▶ **EXERCISE DIRECTIONS**: Pictures aside, please retype the whole listing word for word.

▶ **DATA EXTRACT**:
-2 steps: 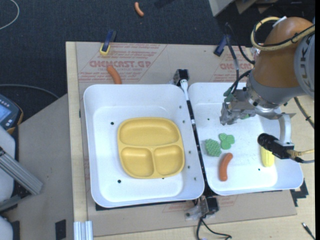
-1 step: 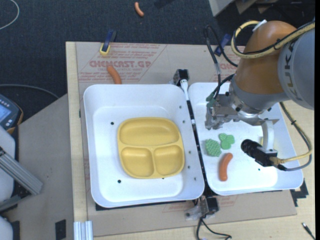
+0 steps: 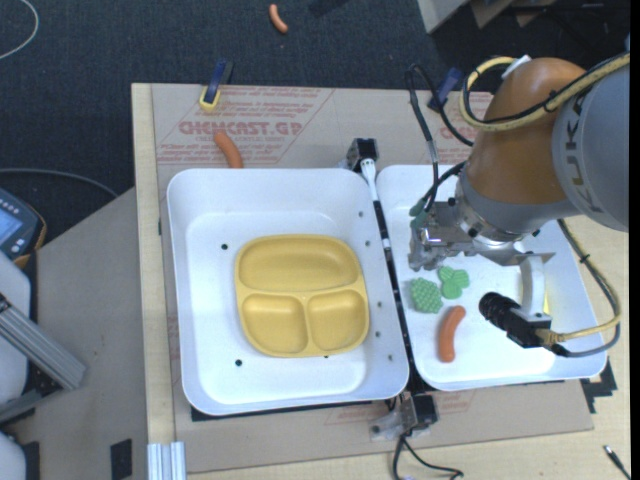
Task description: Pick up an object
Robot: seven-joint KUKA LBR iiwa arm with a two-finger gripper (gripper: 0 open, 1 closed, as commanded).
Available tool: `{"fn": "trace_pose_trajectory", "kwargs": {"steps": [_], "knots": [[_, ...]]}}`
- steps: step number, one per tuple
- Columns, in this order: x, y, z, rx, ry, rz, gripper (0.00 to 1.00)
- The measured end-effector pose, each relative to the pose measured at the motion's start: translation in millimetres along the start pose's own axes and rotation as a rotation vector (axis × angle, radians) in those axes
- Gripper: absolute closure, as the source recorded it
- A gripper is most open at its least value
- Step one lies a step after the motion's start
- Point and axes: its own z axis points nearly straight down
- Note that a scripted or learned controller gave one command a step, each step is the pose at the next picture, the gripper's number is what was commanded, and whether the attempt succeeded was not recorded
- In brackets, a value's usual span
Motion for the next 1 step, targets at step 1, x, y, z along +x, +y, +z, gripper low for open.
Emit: {"fn": "trace_pose_trajectory", "kwargs": {"steps": [1], "knots": [[4.8, -15.4, -4.4, 0.000, 0.001, -0.001, 1.00]]}}
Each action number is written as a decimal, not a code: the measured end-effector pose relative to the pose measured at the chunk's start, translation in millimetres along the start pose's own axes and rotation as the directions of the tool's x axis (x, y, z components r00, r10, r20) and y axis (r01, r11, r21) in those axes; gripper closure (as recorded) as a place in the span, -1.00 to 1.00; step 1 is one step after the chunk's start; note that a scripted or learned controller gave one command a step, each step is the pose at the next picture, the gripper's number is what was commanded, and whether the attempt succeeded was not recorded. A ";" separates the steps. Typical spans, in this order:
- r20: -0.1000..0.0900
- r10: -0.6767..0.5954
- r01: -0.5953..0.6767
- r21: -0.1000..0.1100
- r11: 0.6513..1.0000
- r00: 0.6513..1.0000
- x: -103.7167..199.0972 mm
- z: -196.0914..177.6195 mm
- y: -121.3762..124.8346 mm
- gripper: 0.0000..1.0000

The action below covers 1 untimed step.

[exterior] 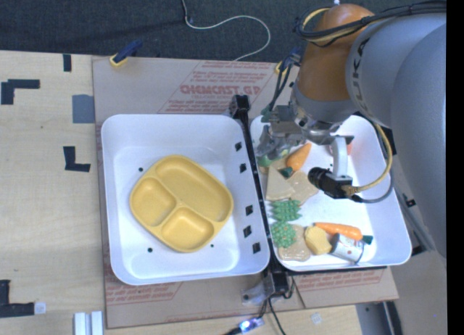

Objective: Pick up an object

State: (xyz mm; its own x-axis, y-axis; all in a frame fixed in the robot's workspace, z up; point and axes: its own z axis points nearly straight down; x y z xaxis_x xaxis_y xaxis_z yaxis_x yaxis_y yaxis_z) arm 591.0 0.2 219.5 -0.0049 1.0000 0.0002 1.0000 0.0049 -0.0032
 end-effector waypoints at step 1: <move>0.000 0.001 -0.001 -0.001 1.000 1.000 44.8 -10.7 -1.3 1.00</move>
State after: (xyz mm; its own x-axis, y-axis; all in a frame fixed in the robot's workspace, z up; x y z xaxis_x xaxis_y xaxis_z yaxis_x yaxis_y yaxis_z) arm 589.5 45.0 230.3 -0.0039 1.0000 0.0006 1.0000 0.0039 -0.0018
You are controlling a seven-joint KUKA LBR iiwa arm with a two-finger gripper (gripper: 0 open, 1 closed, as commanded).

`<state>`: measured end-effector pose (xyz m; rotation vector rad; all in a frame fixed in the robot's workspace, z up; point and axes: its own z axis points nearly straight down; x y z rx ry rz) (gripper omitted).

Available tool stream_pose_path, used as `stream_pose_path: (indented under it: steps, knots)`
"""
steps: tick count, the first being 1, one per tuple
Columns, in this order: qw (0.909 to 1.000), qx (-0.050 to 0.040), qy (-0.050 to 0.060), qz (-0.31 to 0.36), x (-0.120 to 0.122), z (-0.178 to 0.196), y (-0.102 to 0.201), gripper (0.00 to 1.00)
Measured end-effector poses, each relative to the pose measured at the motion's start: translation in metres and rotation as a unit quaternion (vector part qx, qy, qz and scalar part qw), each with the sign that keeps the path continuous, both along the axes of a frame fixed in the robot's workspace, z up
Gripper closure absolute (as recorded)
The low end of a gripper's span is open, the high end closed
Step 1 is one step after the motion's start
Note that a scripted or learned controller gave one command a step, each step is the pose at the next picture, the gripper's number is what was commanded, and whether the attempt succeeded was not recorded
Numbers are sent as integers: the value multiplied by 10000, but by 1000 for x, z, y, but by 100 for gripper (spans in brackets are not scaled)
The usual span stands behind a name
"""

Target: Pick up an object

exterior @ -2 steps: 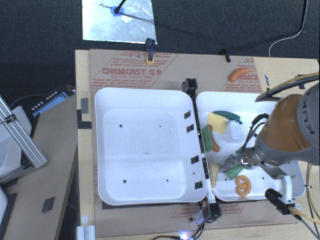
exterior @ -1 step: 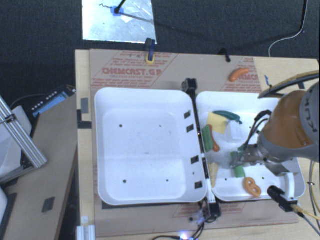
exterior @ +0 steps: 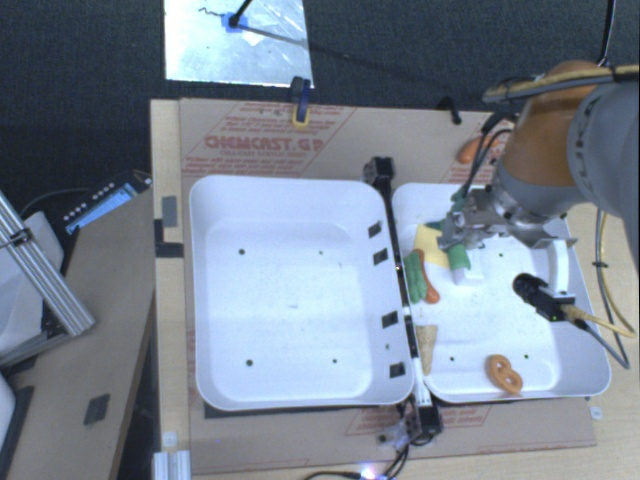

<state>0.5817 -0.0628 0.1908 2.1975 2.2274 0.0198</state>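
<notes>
Hovering over the small green bottle-shaped toy [exterior: 459, 259], the gripper [exterior: 458, 230], whose jaw state I cannot tell, risks nudging the flat yellow piece [exterior: 430, 240] alongside.

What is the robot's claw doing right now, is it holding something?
Gripper: low over the right bin, at a green object; open or shut cannot be told.

Robotics lab/test cell: KUKA arm [exterior: 575, 138] over two white bins [exterior: 290, 288], cardboard-topped bench [exterior: 270, 138] left of claw [exterior: 462, 230], aluminium rail [exterior: 40, 278] far left, loose cables [exterior: 610, 308] right of claw.
</notes>
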Motion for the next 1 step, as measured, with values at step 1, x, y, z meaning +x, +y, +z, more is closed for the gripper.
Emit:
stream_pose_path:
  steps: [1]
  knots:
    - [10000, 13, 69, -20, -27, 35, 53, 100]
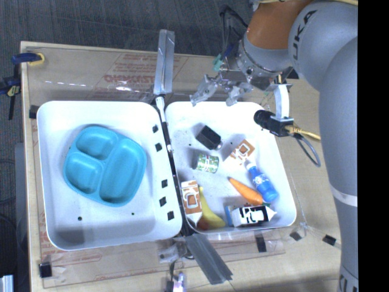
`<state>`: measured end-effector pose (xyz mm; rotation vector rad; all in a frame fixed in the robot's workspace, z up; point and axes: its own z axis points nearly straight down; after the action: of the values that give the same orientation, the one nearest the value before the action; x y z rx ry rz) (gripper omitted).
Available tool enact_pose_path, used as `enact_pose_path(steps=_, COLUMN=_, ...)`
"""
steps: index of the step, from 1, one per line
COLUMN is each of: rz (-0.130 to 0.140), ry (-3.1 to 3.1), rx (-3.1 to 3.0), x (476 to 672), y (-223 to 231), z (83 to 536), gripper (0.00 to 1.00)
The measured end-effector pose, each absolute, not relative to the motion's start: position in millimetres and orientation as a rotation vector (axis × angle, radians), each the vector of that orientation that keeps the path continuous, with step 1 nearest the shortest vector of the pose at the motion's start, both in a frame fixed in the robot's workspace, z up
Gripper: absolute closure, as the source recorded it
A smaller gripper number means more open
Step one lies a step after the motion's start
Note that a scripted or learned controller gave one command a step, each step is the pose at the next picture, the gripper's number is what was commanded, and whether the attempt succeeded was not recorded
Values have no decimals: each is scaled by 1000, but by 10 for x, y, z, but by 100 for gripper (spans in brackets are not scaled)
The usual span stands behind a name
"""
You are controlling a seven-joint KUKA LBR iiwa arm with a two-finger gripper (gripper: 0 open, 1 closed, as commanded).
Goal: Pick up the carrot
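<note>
The carrot (245, 190) is orange and tapered, lying in the right bin (180, 115) toward its front right, next to a blue bottle (262, 184). My gripper (216, 93) hangs above the far rim of the right bin, well back from the carrot. Its two fingers are spread apart and hold nothing.
Around the carrot in the right bin lie a black block (209, 137), a small green can (207, 162), an orange-and-white carton (242, 151), a second carton (191, 198), a banana (209, 216) and a black-and-white box (250, 215). The left bin (55, 115) holds a blue divided tray (106, 164).
</note>
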<state>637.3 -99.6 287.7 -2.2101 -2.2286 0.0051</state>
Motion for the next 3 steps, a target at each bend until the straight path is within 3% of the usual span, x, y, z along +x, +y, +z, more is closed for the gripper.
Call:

▶ **TASK SOLUTION**:
-2 steps: 
-1 step: 
+0 steps: 
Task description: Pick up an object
Robot: seven-joint KUKA LBR iiwa arm with a two-finger gripper (gripper: 0 open, 1 closed, as commanded).
Available tool: `{"fn": "trace_pose_trajectory", "kwargs": {"steps": [_], "knots": [[_, ...]]}}`
- steps: step number, one per tuple
- Columns, in this order: x, y, z, rx, ry, rz, gripper (0.00 to 1.00)
- The measured end-effector pose, each relative to the pose measured at the motion's start: translation in millimetres along the start pose's own axes and rotation as a rotation vector (axis × angle, radians) in those axes
- Gripper: absolute closure, as the source recorded it
- A gripper is most open at its least value
- Step one lies a step after the motion's start
- Point and axes: its own z axis points nearly straight down
- Note that a scripted or learned controller gave one command a step, each step is the pose at the next picture, the gripper's number is what was commanded, and whether the attempt succeeded was not recorded
- In brackets, a value's usual span
Motion for the next 1 step, targets at step 1, x, y, z along +x, +y, +z, gripper low for open.
Emit: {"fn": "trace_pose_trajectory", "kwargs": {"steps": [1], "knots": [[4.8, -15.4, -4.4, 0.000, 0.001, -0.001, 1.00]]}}
Each action number is written as a decimal, not a code: the measured end-effector pose relative to the pose measured at the chunk's start, translation in millimetres along the start pose's own axes and rotation as the directions of the tool's x axis (x, y, z components r00, r10, r20) and y axis (r01, r11, r21) in those axes; gripper closure (as recorded) as a place in the span, -1.00 to 1.00; step 1 is one step after the chunk's start; note that a scripted or learned controller gave one command a step, each step is the pose at the next picture, the gripper's number is what was commanded, and whether the attempt succeeded was not recorded. A ";" separates the steps. Typical spans, in this order:
- r20: -0.1000..0.0900
- r10: -0.6767..0.5954
- r01: -0.5953..0.6767
- r21: -0.1000..0.1100
- r11: 0.6513..1.0000
- r00: 0.6513..1.0000
- x: -103.7167..199.0972 mm
- z: -196.0914..177.6195 mm
- y: -121.3762..124.8346 mm
- gripper: 0.0000..1.0000

The action below covers 1 untimed step.

[exterior] 

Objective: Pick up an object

State: (xyz mm; its own x-axis, y-axis; all in a frame fixed in the robot's workspace, z up; point and axes: its own z axis points nearly straight down; x y z xaxis_x xaxis_y xaxis_z yaxis_x yaxis_y yaxis_z) arm 591.0 0.2 219.5 -0.0049 1.0000 0.0002 1.0000 0.0049 -0.0032
 end-effector waypoints at step 1: <move>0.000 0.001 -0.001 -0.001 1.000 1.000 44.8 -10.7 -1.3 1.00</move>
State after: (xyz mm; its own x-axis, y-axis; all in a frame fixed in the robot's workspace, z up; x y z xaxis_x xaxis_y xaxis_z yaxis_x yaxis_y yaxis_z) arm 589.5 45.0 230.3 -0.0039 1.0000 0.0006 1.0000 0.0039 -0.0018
You are controlling a seven-joint KUKA LBR iiwa arm with a two-finger gripper (gripper: 0 open, 1 closed, as commanded).

`<state>`: measured end-effector pose (xyz m; rotation vector rad; all in a frame fixed in the robot's workspace, z up; point and axes: its own z axis points nearly straight down; x y z rx ry rz) (gripper omitted).

Available tool stream_pose_path, used as `stream_pose_path: (indented under it: steps, knots)`
"""
steps: tick count, the first being 1, one per tuple
Columns, in this order: qw (0.909 to 1.000), qx (-0.050 to 0.040), qy (-0.050 to 0.060), qz (-0.31 to 0.36), x (-0.120 to 0.122), z (-0.178 to 0.196), y (-0.102 to 0.201), gripper (0.00 to 1.00)
Measured end-effector poses, each relative to the pose measured at the motion's start: translation in metres and rotation as a unit quaternion (vector part qx, qy, qz and scalar part qw), each with the sign that keeps the path continuous, both along the axes of a frame fixed in the robot's workspace, z up
Gripper closure absolute (as recorded)
The low end of a gripper's span is open, the high end closed
Step 1 is one step after the motion's start
Note that a scripted or learned controller gave one command a step, each step is the pose at the next picture, the gripper's number is what was commanded, and whether the attempt succeeded was not recorded
Numbers are sent as integers: the value multiplied by 10000, but by 1000 for x, z, y, but by 100 for gripper (spans in brackets are not scaled)
The usual span stands behind a name
"""

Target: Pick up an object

exterior @ -2 steps: 
exterior @ -1 step: 
exterior @ +0 steps: 

<state>0.5817 -0.0628 0.1908 2.1975 2.2274 0.0198</state>
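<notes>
Hovering over the small green bottle-shaped toy [exterior: 459, 259], the gripper [exterior: 458, 230], whose jaw state I cannot tell, risks nudging the flat yellow piece [exterior: 430, 240] alongside.

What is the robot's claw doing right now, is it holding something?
Gripper: low over the right bin, at a green object; open or shut cannot be told.

Robotics lab/test cell: KUKA arm [exterior: 575, 138] over two white bins [exterior: 290, 288], cardboard-topped bench [exterior: 270, 138] left of claw [exterior: 462, 230], aluminium rail [exterior: 40, 278] far left, loose cables [exterior: 610, 308] right of claw.
</notes>
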Motion for the next 1 step, as measured, with values at step 1, x, y, z meaning +x, +y, +z, more is closed for the gripper.
Emit:
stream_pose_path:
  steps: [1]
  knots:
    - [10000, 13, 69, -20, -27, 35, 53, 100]
`<state>`: measured end-effector pose (xyz mm; rotation vector rad; all in a frame fixed in the robot's workspace, z up; point and axes: its own z axis points nearly straight down; after the action: of the values that give the same orientation, the one nearest the value before the action; x y z rx ry rz) (gripper omitted).
Available tool enact_pose_path, used as `enact_pose_path(steps=_, COLUMN=_, ...)`
"""
steps: index of the step, from 1, one per line
COLUMN is each of: rz (-0.130 to 0.140), ry (-3.1 to 3.1), rx (-3.1 to 3.0), x (476 to 672), y (-223 to 231), z (83 to 536), gripper (0.00 to 1.00)
The measured end-effector pose, each absolute, not relative to the motion's start: position in millimetres and orientation as a rotation vector (axis × angle, radians), each the vector of that orientation that keeps the path continuous, with step 1 nearest the shortest vector of the pose at the motion's start, both in a frame fixed in the robot's workspace, z up
Gripper: absolute closure, as the source recorded it
A smaller gripper number means more open
Step one lies a step after the motion's start
Note that a scripted or learned controller gave one command a step, each step is the pose at the next picture, the gripper's number is what was commanded, and whether the attempt succeeded was not recorded
Values have no decimals: each is scaled by 1000, but by 10 for x, y, z, but by 100 for gripper (spans in brackets are not scaled)
The usual span stands behind a name
"""
You are controlling a seven-joint KUKA LBR iiwa arm with a two-finger gripper (gripper: 0 open, 1 closed, as commanded).
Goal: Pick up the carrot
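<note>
The carrot (245, 190) is orange and tapered, lying in the right bin (180, 115) toward its front right, next to a blue bottle (262, 184). My gripper (216, 93) hangs above the far rim of the right bin, well back from the carrot. Its two fingers are spread apart and hold nothing.
Around the carrot in the right bin lie a black block (209, 137), a small green can (207, 162), an orange-and-white carton (242, 151), a second carton (191, 198), a banana (209, 216) and a black-and-white box (250, 215). The left bin (55, 115) holds a blue divided tray (106, 164).
</note>
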<state>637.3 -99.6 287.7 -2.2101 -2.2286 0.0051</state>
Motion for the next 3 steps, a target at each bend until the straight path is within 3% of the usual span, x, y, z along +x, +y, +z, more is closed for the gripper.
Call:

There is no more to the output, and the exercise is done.